Cosi come riteniamo, sulla base della nostra esperienza, sia
necessaria alle Assemblee di gruppo omogeneo la partecipazione di un medico di
fiducia che socializzi la scienza medica. Il lavoratore nei suoi pochi anni di
scuola impara magari perfettamente tutte le vicende belliche degli antichi
romani e cento stupide poesie a memoria, ma ben poco gli viene insegnato sul
funzionamento dell'organismo umano.
E' quindi necessario un nuovo rapporto
fra medico e lavoratore, un rapporto dialettico di reciproco arricchimento di
cognizioni, un rapporto che li deve vedere entrambi necessari protagonisti di
una medicina a favore dell'uomo che lavora.

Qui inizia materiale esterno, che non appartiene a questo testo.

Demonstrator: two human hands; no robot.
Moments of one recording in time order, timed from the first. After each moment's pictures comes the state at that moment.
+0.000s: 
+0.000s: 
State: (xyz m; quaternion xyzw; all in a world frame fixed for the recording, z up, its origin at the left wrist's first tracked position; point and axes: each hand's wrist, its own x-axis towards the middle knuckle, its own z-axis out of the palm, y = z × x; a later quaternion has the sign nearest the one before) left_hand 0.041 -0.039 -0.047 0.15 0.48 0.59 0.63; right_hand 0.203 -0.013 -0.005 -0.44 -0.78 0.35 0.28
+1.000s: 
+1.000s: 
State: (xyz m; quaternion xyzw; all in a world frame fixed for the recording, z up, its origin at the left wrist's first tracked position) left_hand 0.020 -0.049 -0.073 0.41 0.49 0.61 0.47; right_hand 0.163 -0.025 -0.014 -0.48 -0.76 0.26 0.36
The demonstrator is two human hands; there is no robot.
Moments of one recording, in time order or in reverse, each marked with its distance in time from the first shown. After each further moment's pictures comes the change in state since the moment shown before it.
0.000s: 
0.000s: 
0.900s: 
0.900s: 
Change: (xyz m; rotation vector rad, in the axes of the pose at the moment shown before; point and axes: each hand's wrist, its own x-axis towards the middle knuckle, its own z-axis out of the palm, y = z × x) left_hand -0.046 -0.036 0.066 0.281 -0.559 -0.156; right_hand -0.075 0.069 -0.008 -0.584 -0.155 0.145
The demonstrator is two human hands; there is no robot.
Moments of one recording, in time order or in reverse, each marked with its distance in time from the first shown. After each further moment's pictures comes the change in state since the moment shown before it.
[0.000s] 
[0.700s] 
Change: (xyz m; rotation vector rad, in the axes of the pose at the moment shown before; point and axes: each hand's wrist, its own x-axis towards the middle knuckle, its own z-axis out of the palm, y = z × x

A questa serie di problemi, di
necessità che abbiamo individuato, cercheremo ora di dare una prima soluzione
organica rivendicando la istituzione del libretto personale di rischio, del
libretto sanitario individuale, del registro dei dati ambientali, del registro
dei dati biostatistici.
Attraverso questi strumenti di rilevazione
individuale e di gruppo di tutti i fattori nocivi, certi o presunti, presenti
nella fabbrica, di tutte le malattie (diagnosi, durata, frequenza) avremo
innanzitutto la possibilità di controllare permanentemente e contrattare tutti
gli aspetti dell'ambiente di lavoro, la capacità di imporre al medico di
fabbrica un nuovo tipo di rapporto nei nostri confronti, e porremo nei fatti la
premessa per l'istituzione del Servizio Sanitario Nazionale.
Riforma
sanitaria e istituzione del Servizio Sanitario Nazionale non significano infatti
maggiore, più razionale ed esteso intervento medico sui lavoratori dopo che
hanno contratto la malattia, ma potere di controllo permanente dei lavoratori,
attraverso l'Unità Sanitaria Locale, sull'ambiente di lavoro e potere di
intervento sulle nocività che provocano la malattia.
Dal momento che l'Unità
Sanitaria Locale dipenderà dall'Ente locale è necessario dare inizio ad una
mobilitazione di tutti i lavoratori perché i Comuni, avvalendosi delle attuali
se pur limitate facoltà attribuite loro dal Testo Unico delle leggi sanitarie,
mettano sin da oggi a disposizione dei lavoratori medici e servizi necessari al
controllo delle nocività dell'ambiente di lavoro.
Sconfiggeremo il
padronato e le sue forze politiche protese a rinviare e svuotare di contenuti
innovatori la riformo sanitaria nella misura in cui nella fabbrica e fuori dalla
fabbrica saremo protagonisti di un movimento articolato di lotta che nei fatti
ponga le premesse di una riforma sanitaria basata sulla medicina
preventiva.
La realtà è sempre molto più ricca di qualsiasi scritto o
discorso e quindi ci rendiamo conto come questa pubblicazione rifletta solo
schematicamente la nostra esperienza.
Nelle pagine seguenti la descrizione
dell'ambiente di lavoro dei tre reparti di cui si compone lo Breda Fucine e la
descrizione dei processi lavorativi, delle malattie e delle nocività denunciate
dai 21 gruppi omogenei non sono del tutto completi.
Tuttavia vorremmo
sottolineare ai compagni lettori l'utilità del metodo di indagine che abbiamo
seguito che ci ha permesso di costruire una piattaforma rivendicativa organica
per tutta la fabbrica e articolata per ciascun gruppo omogeneo.
Il
Consiglio di Fabbrica organismo ancora informe fino a qualche mese fa ha
acquisito, attraverso questa esperienza, una propria responsabilità dirigente
riconosciuta e compresa da tutti i lavoratori.
Questa nostra esperienza,
dunque, che si è avvalsa dei contributi di iniziativa e di lotta che altri
lavoratori in altre fabbriche hanno compiuto prima di noi, ringraziando il
«Lavoratore Metallurgico» per la pubblicazione, intendiamo sottoporla alla
verifica ed al confronto di quanti sono impegnati su questo problema come nostro
contributo alla generale battaglia che il movimento operaio ha impegnato per
rendere la fabbrica e la società a misura dell'uomo che lavora.